1- Asıl dava bakımından 293 parsel sayılı taşınmaz yararına 294 parsel sayılı taşınmaz üzerinden 13.01.2011 tarihli bilirkişi raporunda ekli krokide A ile gösterilen yerden geçit hakkı kurulmasında bir isabetsizlik bulunmamaktadır. Ancak, geçit bedeli bakımından hüküm tarihine yakın 18.02.2014 havale tarihli mülk ve ziraat bilirkişisi ek raporu dikkate alınarak karar verilmesi gerekirken, 05.07.2010 tarihli ek rapora göre hüküm kurulması doğru görülmemiştir.
2- Birleştirilen dava yönünden ise Dairemizin bozma kararında 292 ve 294 parsel sayılı taşınmazlar aynı kişilere ait olduğundan 292 parsel sayılı taşınmaz için akdi irtifak kurulması gerektiği belirtilmiş ise de iki taşınmazın arasında bulunan 293 parsel sayılı taşınmaz malikinin geçit hakkı kurulmasına izin vermediğinden söz edilerek davanın reddi doğru değildir.
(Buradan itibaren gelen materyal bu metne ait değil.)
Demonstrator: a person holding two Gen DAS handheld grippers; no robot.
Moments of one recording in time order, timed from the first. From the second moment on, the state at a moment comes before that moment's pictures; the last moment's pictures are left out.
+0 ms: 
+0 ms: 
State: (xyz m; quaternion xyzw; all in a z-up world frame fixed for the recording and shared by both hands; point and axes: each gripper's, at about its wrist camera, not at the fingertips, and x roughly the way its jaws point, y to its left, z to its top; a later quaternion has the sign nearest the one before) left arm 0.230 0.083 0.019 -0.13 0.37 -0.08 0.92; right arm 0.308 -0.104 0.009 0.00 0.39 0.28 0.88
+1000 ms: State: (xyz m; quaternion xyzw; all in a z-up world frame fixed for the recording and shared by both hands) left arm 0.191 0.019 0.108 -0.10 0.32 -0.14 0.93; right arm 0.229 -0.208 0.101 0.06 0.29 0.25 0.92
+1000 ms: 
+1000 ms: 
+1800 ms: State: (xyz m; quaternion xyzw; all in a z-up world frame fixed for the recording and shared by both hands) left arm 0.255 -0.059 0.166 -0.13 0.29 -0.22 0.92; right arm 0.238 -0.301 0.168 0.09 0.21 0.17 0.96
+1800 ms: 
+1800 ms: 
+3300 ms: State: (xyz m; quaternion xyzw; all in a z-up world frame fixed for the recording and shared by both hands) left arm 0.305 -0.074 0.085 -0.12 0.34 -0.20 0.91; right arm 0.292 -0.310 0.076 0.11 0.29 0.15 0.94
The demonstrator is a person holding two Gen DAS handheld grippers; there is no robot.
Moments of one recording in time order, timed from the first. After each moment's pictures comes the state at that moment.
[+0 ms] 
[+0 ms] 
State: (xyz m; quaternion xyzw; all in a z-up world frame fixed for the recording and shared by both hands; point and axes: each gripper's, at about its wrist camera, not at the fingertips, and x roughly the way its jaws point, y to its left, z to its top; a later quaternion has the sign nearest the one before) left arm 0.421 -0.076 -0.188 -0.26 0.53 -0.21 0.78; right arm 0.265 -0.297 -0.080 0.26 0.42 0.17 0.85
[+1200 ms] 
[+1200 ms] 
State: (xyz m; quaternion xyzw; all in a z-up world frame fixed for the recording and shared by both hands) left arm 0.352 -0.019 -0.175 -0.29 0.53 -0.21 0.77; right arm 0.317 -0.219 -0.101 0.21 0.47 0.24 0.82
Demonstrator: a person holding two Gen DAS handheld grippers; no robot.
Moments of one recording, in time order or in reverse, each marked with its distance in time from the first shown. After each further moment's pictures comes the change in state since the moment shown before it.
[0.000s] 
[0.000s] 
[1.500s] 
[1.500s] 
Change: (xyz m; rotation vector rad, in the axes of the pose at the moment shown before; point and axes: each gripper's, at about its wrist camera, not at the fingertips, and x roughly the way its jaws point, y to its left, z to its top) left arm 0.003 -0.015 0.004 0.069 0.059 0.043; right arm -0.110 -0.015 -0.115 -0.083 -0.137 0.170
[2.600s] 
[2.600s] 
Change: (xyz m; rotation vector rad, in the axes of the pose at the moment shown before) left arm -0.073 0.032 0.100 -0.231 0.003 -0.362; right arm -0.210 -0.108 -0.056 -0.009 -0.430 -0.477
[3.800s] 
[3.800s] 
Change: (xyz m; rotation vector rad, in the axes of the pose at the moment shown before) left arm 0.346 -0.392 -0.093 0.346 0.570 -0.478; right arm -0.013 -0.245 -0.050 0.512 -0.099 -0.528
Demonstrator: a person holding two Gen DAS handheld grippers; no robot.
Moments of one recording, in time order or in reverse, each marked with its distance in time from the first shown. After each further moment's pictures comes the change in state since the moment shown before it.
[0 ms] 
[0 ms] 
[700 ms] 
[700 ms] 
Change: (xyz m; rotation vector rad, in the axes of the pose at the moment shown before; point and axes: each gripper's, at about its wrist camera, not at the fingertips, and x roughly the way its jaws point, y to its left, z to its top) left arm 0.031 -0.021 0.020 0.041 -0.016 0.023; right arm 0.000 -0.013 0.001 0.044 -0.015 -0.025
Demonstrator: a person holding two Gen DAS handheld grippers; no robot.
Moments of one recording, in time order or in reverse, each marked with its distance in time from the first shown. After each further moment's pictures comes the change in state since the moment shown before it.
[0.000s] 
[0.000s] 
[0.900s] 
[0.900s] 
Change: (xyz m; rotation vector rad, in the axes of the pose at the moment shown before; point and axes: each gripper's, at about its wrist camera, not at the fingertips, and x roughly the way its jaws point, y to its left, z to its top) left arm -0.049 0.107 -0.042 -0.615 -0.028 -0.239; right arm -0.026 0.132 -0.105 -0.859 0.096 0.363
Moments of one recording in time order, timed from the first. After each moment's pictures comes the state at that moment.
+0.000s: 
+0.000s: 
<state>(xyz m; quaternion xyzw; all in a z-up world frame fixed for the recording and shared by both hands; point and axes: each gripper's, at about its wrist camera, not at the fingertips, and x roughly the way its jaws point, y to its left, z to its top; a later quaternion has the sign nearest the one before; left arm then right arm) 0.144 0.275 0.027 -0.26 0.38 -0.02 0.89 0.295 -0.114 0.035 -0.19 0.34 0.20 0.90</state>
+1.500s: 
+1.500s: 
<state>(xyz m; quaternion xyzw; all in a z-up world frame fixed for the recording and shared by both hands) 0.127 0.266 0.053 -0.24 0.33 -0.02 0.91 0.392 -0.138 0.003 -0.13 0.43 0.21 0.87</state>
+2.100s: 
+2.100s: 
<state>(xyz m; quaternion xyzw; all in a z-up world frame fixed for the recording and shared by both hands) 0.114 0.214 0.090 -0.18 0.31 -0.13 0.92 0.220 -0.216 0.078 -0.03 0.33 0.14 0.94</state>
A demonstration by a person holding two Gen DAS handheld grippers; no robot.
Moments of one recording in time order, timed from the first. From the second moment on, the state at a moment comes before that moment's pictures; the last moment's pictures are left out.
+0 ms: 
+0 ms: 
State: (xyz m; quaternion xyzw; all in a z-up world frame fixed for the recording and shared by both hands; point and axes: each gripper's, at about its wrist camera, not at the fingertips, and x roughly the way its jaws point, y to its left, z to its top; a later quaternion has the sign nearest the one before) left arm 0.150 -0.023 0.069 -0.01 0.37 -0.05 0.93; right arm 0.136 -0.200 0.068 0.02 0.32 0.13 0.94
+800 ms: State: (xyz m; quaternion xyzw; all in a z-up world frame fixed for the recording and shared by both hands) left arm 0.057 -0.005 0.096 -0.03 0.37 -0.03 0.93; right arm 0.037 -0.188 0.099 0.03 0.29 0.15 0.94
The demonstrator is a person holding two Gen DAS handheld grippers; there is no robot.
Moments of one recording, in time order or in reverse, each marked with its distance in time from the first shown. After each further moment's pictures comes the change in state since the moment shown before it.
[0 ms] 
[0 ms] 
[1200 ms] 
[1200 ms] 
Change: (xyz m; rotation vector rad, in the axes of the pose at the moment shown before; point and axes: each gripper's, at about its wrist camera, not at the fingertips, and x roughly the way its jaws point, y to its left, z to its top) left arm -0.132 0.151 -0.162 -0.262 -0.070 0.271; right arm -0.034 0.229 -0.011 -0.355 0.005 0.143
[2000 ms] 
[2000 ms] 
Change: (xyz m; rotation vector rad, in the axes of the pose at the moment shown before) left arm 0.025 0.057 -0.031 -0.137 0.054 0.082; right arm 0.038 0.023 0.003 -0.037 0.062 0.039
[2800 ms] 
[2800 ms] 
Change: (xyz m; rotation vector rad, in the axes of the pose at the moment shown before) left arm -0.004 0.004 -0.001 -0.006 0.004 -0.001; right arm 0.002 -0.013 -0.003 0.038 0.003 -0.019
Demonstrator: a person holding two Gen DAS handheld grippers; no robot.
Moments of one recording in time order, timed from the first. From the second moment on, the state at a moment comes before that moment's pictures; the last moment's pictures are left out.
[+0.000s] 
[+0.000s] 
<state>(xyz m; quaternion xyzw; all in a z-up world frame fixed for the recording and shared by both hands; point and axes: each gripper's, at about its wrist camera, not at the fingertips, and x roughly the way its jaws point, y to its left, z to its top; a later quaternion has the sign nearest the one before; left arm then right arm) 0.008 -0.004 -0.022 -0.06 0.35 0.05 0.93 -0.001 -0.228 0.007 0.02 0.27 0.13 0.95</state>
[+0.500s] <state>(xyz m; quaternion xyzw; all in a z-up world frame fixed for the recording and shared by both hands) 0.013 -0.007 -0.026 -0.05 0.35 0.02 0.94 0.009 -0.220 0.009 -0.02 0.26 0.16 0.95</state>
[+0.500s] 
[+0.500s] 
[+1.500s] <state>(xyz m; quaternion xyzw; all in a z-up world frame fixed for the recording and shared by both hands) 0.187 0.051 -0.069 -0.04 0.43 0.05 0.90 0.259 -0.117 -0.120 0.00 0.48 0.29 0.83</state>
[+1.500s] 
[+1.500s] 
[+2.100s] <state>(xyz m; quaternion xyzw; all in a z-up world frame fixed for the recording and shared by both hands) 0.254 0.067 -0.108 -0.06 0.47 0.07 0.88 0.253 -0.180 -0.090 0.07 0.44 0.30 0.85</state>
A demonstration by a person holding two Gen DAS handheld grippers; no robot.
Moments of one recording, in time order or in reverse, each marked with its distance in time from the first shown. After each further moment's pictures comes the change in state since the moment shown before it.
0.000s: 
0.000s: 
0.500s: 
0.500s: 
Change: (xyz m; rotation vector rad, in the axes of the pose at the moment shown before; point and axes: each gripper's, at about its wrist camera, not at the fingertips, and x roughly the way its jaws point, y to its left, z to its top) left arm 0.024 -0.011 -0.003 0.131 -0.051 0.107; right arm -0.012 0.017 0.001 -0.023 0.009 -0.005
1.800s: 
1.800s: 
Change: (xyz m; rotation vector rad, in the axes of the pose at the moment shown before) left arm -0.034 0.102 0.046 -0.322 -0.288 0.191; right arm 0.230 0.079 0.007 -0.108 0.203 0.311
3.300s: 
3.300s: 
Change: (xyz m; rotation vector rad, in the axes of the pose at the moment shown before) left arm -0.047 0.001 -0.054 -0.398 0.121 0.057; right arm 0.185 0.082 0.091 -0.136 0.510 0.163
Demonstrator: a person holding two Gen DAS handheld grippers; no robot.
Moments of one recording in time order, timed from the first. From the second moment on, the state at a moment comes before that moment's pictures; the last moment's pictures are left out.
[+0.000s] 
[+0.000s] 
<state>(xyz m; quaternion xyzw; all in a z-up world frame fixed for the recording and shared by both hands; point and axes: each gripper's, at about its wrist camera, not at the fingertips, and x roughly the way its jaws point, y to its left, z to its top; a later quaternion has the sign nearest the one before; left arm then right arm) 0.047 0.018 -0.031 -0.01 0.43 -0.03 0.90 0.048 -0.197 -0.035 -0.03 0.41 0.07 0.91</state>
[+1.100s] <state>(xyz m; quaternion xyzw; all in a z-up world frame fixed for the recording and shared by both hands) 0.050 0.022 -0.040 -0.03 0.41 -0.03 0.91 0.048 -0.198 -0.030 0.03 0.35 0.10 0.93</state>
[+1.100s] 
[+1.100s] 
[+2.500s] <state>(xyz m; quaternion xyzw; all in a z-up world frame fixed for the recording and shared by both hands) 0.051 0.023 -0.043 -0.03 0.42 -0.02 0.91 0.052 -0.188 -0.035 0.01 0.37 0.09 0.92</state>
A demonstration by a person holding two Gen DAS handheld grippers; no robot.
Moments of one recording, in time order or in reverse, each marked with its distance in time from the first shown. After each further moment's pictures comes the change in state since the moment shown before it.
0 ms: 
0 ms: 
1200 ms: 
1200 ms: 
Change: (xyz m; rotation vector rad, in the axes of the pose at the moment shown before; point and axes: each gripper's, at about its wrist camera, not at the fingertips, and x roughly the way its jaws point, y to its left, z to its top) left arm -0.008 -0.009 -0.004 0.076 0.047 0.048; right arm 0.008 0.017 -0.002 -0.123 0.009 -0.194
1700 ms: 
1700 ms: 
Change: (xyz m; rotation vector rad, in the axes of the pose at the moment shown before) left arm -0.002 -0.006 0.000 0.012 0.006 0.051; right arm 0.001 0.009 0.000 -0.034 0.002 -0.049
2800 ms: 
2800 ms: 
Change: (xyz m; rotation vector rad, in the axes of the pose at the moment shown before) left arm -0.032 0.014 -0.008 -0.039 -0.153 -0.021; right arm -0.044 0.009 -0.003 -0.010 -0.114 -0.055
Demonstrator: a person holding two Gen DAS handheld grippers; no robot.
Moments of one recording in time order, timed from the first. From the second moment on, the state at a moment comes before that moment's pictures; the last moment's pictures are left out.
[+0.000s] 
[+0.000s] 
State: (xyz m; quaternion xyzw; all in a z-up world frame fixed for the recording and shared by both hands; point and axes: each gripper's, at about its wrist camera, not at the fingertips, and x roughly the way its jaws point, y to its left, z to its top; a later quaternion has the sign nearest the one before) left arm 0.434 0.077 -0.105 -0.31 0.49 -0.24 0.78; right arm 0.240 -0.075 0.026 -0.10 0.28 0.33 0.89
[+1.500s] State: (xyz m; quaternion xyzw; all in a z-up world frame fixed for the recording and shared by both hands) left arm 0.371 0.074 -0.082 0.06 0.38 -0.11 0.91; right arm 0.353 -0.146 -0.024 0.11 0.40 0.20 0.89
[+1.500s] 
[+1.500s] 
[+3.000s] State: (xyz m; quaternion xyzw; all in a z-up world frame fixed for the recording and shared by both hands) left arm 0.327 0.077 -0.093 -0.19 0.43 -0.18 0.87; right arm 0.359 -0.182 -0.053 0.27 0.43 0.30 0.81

Bu durumda mahkemece, 292 sayılı parselin yararına, 293 ve 294 parsel sayılı taşınmazlar üzerinden hükmen geçit tesisine karar verilmesi gerekirken yazılı şekilde hüküm kurulması doğru görülmemiştir.
SONUÇ:Yukarıda açıklanan nedenlerle temyiz itirazlarının kabulü ile hükmün BOZULMASINA, peşin yatırılan harcın istek halinde yatıranlara iadesine, 12.03.2015 tarihinde oybirliğiyle karar verildi.